Of course, football players use their heads routinely. It’s an iconic aspect of the game. But with more reports coming out about players getting concussion injuries on the pitch, scientists are researching how players get concussions and what can be done to minimize their risks.

Testing Footballs’ Impact Force in a Laboratory Setting

At Purdue University’s Engineering department, researchers have united through the Big Ten-Ivy League Traumatic Brain Injury Collaboration that involves multiple universities to help learn about sports-related concussions.

Engineers at the university have run tests on footballs to see how they might prevent players from getting dangerous concussion in football.

As much as 22% of football injuries are caused by concussions resulting from players using their heads to control where the ball goes during matches. That’s according to a new report based on recent tests now coming out of Purdue.

In Purdue’s lab, the engineers analyzed footballs by kicking them against a force plate. They looked at balls in sizes 4, 4.5, and 5. While adult professionals only use size 5 balls, the team at Purdue wanted to gather data on balls that children under the age of 12 use also. If there is a potential for injury that they can help address now, they want to see if their data can safeguard everyone and not just professionals.

A graduate student did a total of 600 kicks in the lab, with 50 kicks aimed at each sized ball, at four pressure settings ranging from 4 pounds per square inch to 16 psi.

Addressing the question of water absorption, the Purdue team submerged footballs underwater for 90 minutes, which is the period of games played under FIFA. Every 15 minutes, the researchers rotated the balls as they soaked, weighing them. It only took 15 minutes underwater for a football to exceed the maximum allowed weight under football regulations.

New Study Suggests Deflating Footballs to Safeguard Football Players

The engineers have determined that inflating footballs to the lower end of the ranges currently being enforced by FIFA and other sports governing groups will reduce the force of impact. Purdue’s engineers determined that lowering pressure might reduce the forces that can cause head injury by approximately 20%.

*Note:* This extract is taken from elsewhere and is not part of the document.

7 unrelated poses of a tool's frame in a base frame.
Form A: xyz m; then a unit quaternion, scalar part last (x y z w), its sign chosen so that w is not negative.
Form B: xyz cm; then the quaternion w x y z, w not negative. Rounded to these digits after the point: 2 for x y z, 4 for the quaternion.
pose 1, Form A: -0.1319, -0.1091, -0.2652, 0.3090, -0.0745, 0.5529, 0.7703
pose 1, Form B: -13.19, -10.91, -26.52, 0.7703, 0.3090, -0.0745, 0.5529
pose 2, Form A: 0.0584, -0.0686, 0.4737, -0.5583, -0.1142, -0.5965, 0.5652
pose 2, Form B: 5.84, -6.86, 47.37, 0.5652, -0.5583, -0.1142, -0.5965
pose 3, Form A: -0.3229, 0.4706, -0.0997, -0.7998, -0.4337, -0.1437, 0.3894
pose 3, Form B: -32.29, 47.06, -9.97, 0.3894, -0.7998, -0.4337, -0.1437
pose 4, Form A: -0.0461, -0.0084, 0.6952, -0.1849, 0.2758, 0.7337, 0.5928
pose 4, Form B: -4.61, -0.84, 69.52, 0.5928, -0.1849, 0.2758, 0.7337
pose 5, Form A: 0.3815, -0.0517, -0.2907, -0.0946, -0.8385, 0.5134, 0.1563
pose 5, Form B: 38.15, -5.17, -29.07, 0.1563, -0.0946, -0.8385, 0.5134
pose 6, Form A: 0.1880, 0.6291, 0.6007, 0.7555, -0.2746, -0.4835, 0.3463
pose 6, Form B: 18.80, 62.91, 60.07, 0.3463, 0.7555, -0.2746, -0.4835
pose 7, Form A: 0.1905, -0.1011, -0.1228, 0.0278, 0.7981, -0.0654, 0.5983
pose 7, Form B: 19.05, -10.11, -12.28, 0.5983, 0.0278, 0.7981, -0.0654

However, there are other considerations beyond slightly reducing their air pressure in footballs. For example, the researchers explain that environmental factors can make football more dangerous for head injuries. “If the ball has too high of a pressure, gets too waterlogged, or both, it actually turns into a weapon,” according to Eric Nauman, professor of mechanical engineering and biomedical engineering at Purdue. Nauman noted that “Heading that ball is like heading a brick.”

The FIFA rules about footballs do cover how high the pressure is when inflating them, their mass and size, but they only address the balls’ water absorption rates at the beginning of a match. Purdue’s researches are breaking ground by testing how different factors of footballs might have an impact on player’s neurophysiology.

A Future of Safer Football Games?

With a sport like football being such an important part of international culture, it’s no wonder that scientists are becoming concerned about the number of concussion in football injuries that players are suffering. By slightly deflating balls used in football, especially during rainy weather, perhaps we will see fewer head injuries.

It’s likely that more engineers and sports professionals will need to be involved in additional tests to get a better idea of the forces involved as footballs and heads collide.